I, for one, am happy to see Profanity so high on the list, even if it is less than 6%. As far as I can tell, profanity is almost always completely unnecessary, even for crass and degenerate characters. It is easy, it is ugly, it is thematically weak. More often than not, it is a crutch used to superficially raise emotional stakes and tension. I imagine that is why people drop such works, not because of some Puritanical notion. If you're using profanity, odds are good that you are missing out on better words that will not only convey what you want more precisely and meaningfully, but will be far sweeter to the mind's ear.
Otherwise, the data seems reasonable to me. Passes the sniff test, as far as I can tell. I'm shocked that "Dull" isn't like 80% of the reason people stop reading things.

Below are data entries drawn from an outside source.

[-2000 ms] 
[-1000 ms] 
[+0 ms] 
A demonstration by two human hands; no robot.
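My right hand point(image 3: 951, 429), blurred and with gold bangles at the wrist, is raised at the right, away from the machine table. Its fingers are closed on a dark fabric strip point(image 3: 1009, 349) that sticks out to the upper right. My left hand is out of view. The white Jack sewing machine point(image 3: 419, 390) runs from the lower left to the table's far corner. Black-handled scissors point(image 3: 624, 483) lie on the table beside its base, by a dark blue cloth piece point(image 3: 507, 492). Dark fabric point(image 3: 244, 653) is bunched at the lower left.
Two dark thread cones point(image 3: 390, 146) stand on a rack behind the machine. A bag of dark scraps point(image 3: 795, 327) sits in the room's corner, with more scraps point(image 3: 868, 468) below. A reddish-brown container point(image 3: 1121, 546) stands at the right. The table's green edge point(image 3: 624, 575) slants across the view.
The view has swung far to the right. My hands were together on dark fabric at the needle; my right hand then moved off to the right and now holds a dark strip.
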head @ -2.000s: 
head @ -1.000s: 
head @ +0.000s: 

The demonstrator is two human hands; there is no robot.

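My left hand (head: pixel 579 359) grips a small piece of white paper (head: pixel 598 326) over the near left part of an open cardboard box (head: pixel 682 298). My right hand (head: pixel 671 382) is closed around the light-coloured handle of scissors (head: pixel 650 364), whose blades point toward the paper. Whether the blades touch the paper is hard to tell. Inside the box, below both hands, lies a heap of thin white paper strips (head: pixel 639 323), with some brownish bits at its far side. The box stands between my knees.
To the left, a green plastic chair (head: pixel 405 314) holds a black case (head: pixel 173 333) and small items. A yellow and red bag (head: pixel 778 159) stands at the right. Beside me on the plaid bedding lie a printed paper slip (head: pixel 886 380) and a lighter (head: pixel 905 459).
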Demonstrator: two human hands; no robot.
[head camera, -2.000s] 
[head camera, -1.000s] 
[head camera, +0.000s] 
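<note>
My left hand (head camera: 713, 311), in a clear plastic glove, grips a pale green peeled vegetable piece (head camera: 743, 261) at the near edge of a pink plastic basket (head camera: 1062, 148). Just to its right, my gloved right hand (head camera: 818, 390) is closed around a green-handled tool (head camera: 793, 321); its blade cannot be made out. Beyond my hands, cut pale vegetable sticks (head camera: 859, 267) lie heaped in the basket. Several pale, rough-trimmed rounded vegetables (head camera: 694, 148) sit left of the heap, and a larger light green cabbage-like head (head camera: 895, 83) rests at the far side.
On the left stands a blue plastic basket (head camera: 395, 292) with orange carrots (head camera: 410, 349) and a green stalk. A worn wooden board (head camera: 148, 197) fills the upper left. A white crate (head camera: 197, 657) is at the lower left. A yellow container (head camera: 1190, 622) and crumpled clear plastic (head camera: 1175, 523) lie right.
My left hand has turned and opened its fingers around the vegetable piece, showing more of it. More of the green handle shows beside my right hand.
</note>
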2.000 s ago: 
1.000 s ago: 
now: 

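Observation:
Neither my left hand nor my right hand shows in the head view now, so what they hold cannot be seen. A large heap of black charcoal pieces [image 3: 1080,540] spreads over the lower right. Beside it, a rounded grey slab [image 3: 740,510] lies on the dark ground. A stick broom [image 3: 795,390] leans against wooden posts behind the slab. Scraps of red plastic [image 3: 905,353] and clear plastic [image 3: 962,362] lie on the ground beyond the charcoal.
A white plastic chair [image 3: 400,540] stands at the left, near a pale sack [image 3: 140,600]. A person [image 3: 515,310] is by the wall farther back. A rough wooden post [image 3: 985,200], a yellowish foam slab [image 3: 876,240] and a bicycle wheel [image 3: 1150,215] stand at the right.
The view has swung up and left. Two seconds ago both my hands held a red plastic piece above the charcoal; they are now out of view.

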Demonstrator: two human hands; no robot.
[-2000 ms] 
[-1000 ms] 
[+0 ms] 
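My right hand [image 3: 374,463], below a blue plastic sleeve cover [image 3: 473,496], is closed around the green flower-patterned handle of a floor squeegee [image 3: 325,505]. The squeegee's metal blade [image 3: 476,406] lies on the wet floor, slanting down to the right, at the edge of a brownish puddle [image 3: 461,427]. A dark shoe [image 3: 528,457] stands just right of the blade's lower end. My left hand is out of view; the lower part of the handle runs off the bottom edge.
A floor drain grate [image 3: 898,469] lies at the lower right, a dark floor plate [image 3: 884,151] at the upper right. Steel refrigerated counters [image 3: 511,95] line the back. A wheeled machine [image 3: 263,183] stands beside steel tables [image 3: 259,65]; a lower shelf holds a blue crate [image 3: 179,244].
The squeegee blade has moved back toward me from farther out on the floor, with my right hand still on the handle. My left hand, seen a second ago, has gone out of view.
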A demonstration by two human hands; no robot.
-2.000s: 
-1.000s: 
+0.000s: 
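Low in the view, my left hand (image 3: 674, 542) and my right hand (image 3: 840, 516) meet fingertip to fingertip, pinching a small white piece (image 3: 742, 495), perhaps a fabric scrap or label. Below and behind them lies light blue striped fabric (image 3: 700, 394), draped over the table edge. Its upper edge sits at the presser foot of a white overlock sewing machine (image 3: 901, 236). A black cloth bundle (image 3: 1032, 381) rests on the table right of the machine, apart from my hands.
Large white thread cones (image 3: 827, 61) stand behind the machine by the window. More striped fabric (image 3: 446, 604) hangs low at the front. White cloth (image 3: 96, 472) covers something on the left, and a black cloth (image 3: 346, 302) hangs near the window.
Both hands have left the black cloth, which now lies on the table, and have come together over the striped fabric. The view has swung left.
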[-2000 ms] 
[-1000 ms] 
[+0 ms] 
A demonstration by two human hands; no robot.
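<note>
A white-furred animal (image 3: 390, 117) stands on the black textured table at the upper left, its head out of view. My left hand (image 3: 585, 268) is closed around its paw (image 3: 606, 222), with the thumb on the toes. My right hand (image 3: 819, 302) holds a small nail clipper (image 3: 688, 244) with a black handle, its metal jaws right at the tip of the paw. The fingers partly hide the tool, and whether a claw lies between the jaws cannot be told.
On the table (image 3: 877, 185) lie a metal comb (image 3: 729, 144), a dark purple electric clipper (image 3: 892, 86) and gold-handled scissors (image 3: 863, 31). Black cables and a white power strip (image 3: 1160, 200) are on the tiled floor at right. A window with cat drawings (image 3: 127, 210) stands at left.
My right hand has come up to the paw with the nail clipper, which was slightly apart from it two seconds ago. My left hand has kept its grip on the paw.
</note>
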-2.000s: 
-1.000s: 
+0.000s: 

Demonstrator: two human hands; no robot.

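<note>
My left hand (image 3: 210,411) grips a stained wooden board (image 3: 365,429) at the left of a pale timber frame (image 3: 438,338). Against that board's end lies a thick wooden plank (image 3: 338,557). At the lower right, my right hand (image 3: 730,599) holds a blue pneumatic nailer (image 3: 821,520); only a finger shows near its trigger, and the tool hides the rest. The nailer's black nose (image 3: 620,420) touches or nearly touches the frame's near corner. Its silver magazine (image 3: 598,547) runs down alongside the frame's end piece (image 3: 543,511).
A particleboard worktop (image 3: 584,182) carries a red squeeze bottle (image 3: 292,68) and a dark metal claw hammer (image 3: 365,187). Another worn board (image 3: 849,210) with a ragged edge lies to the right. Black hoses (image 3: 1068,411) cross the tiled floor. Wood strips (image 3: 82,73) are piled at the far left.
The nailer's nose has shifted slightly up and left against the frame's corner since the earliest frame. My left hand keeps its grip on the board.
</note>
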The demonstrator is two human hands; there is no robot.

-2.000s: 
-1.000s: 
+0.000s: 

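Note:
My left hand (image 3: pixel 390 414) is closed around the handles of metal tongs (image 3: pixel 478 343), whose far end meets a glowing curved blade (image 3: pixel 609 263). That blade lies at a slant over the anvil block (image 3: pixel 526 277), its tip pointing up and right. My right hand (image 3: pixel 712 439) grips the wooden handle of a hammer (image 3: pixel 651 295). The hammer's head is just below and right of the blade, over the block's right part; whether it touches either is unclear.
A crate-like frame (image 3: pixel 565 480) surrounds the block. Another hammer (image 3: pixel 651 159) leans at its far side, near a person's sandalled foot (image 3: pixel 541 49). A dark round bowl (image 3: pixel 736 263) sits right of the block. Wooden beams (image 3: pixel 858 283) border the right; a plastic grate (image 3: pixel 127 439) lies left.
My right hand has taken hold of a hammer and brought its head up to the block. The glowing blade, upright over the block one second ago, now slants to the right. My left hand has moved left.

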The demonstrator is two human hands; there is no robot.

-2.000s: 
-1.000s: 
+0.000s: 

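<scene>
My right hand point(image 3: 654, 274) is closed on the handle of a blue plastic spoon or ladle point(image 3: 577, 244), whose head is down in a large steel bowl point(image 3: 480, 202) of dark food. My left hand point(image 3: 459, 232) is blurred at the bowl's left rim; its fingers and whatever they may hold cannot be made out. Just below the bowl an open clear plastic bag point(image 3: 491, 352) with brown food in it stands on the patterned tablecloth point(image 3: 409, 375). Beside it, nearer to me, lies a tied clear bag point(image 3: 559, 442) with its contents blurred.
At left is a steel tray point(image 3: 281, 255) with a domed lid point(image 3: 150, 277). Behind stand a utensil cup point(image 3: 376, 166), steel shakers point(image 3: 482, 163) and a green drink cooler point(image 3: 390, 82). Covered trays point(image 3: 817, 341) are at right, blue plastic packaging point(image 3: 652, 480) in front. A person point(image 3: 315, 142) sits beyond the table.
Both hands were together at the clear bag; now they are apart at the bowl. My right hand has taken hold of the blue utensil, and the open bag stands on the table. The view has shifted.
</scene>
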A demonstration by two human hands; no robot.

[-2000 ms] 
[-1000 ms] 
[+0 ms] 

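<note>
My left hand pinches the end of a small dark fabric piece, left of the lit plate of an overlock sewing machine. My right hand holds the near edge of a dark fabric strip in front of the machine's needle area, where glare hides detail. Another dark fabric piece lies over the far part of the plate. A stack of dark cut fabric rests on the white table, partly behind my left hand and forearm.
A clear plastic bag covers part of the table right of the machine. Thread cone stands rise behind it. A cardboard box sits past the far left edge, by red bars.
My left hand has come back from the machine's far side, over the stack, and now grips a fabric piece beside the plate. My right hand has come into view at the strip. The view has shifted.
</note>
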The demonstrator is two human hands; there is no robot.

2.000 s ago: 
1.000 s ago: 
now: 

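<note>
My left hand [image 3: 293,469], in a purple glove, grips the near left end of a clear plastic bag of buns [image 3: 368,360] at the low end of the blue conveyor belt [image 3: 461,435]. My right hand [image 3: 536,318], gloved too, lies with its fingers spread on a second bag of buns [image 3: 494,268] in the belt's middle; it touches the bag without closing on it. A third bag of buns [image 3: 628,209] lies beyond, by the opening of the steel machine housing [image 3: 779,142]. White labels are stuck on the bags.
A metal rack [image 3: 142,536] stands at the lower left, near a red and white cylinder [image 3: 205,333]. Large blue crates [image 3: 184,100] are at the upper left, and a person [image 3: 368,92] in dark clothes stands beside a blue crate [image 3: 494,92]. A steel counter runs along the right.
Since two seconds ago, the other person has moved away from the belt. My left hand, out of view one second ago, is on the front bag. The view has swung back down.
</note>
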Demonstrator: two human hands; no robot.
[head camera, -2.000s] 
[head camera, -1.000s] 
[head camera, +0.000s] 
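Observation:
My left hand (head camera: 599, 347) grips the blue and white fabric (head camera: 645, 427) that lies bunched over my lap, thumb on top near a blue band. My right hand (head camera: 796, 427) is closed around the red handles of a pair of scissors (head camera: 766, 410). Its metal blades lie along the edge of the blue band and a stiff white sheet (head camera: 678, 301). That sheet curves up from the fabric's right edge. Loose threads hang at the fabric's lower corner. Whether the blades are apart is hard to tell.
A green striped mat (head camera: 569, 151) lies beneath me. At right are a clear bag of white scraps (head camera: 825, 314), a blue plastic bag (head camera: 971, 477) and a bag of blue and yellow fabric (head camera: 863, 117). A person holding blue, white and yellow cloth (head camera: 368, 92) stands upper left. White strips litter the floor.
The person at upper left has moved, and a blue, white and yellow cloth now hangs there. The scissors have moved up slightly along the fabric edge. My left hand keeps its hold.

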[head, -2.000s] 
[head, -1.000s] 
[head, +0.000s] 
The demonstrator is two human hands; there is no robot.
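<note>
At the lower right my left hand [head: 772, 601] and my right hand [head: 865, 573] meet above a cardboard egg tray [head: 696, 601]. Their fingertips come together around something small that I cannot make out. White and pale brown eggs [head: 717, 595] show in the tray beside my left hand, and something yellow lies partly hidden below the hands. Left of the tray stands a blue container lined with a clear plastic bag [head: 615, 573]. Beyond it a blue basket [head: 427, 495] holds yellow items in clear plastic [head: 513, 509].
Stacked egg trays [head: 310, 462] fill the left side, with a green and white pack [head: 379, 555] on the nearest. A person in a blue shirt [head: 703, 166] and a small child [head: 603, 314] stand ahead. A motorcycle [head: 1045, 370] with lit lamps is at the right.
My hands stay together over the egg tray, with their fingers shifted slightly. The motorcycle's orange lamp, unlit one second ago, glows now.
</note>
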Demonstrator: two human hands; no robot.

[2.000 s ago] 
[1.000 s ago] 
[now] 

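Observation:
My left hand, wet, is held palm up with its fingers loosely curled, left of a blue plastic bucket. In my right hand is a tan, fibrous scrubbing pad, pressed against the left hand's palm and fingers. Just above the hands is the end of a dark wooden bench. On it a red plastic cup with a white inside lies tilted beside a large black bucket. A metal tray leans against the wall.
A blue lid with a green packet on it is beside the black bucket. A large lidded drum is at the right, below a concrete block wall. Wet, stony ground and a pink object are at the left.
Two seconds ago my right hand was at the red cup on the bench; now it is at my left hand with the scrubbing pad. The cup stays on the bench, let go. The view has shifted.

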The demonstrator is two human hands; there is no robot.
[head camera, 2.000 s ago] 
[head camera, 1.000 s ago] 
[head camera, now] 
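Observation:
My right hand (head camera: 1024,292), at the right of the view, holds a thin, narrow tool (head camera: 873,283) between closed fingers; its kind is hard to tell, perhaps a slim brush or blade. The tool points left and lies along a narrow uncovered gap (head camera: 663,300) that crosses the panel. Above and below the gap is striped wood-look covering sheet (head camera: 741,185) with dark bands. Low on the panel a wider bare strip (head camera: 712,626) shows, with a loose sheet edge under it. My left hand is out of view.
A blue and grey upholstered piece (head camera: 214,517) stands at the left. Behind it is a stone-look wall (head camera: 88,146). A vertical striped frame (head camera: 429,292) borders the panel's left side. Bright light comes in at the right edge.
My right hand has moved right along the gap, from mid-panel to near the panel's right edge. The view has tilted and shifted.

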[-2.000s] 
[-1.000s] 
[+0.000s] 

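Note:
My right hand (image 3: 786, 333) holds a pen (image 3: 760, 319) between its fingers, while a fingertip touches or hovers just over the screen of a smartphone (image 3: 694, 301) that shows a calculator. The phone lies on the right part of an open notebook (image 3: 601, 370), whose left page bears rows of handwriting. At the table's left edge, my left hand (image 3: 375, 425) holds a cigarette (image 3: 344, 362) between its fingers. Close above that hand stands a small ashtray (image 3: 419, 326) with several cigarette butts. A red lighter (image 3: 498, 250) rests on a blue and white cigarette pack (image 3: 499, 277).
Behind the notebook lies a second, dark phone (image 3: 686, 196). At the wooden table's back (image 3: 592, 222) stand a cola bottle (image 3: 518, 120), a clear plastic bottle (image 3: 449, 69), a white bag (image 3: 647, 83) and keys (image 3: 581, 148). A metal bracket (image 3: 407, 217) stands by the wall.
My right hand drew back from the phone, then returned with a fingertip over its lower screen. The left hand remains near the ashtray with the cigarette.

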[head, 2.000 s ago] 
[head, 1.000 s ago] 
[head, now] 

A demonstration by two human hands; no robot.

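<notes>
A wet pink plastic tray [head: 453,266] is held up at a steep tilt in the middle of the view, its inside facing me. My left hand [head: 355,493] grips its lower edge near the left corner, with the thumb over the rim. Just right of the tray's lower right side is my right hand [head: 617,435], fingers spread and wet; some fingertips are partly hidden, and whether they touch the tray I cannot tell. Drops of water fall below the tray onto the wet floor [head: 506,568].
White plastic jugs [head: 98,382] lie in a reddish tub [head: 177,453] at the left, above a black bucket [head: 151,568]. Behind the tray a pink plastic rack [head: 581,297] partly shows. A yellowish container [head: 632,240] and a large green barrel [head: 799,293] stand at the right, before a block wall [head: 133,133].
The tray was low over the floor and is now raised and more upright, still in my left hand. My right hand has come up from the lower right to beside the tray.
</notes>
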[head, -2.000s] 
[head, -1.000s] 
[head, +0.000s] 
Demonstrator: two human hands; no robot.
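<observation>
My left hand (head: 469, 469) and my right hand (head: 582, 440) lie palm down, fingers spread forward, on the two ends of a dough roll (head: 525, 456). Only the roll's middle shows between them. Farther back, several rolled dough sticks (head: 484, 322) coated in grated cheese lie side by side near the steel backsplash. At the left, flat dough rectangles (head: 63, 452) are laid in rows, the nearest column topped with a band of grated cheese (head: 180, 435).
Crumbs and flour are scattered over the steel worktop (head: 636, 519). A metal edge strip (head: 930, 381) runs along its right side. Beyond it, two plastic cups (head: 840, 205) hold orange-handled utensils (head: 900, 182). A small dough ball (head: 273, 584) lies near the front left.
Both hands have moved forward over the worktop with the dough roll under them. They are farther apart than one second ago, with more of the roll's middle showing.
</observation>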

For my own part, it usually is just a matter of genre and tone. I'm picky, I admit it. beyond that sort of thing, it comes down to authenticity. It is usually very easy to pick up that any given story is being written in poor faith. I'm talking about power fantasies, fetishizing revenge, intellectual masturbation--all of these things are vain, ugly, false ways of telling real stories. They're everywhere, too. Quentin Tarantino is guilty of this, as a big example. When you read a work, or watch a work, pay attention to whether it comes off as a genuine exploration of a compelling story, or if it's an excuse. There are a lot of people with chips on their shoulders. Mean-spirited people feel compelled to put their insecure rage to paper. It goes everywhich way, and as soon as I get one sniff of that kind of inauthentic tantrum-writing, I can't continue.